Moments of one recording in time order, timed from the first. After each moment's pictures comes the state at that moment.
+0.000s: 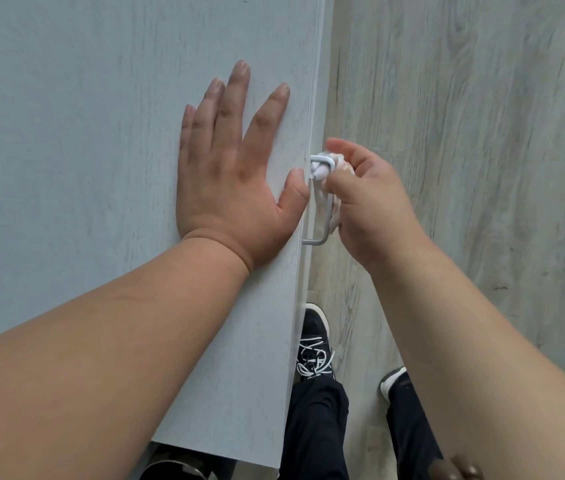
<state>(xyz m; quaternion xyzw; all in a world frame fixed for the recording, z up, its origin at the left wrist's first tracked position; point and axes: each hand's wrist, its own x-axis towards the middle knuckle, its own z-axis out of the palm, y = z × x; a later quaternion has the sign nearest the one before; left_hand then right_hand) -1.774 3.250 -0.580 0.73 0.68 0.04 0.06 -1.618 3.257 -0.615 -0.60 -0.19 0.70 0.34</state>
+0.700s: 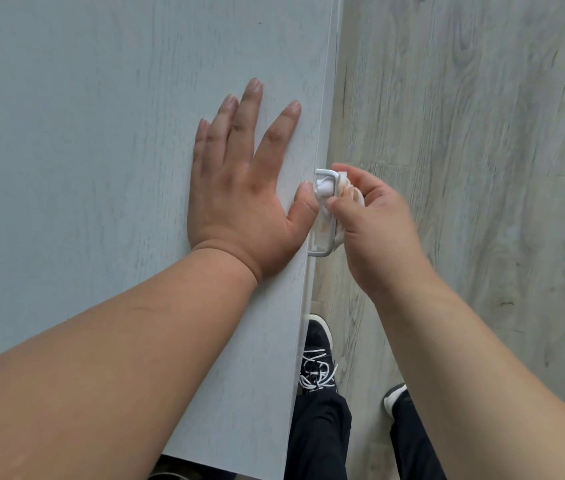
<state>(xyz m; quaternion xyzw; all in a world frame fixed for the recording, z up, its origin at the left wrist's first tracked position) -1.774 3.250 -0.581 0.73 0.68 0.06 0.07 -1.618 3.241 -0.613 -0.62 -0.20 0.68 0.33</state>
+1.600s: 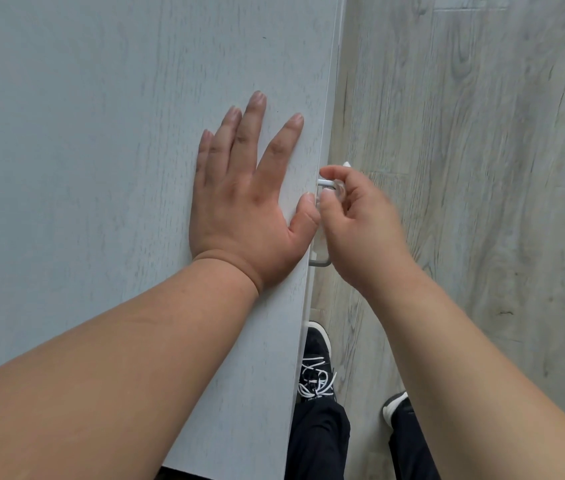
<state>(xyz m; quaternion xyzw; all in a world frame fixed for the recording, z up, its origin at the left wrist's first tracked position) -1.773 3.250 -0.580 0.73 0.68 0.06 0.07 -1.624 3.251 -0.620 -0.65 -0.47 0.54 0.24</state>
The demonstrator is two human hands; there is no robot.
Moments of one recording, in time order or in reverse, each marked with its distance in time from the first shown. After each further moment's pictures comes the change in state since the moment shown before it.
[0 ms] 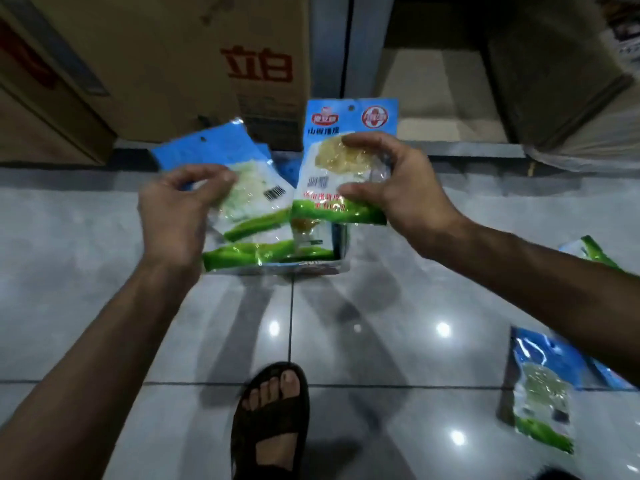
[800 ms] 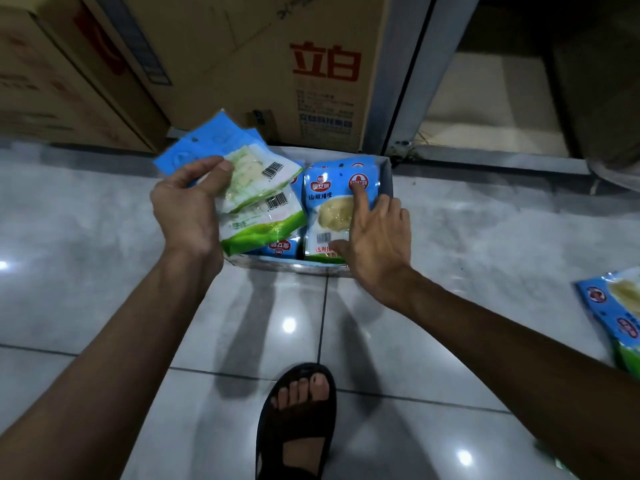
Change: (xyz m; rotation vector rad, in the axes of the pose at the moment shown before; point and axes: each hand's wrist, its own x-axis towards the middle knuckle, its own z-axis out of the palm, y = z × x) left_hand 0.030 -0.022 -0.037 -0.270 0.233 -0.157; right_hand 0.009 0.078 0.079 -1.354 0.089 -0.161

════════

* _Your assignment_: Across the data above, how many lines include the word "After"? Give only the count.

* _Exercise solution_: 2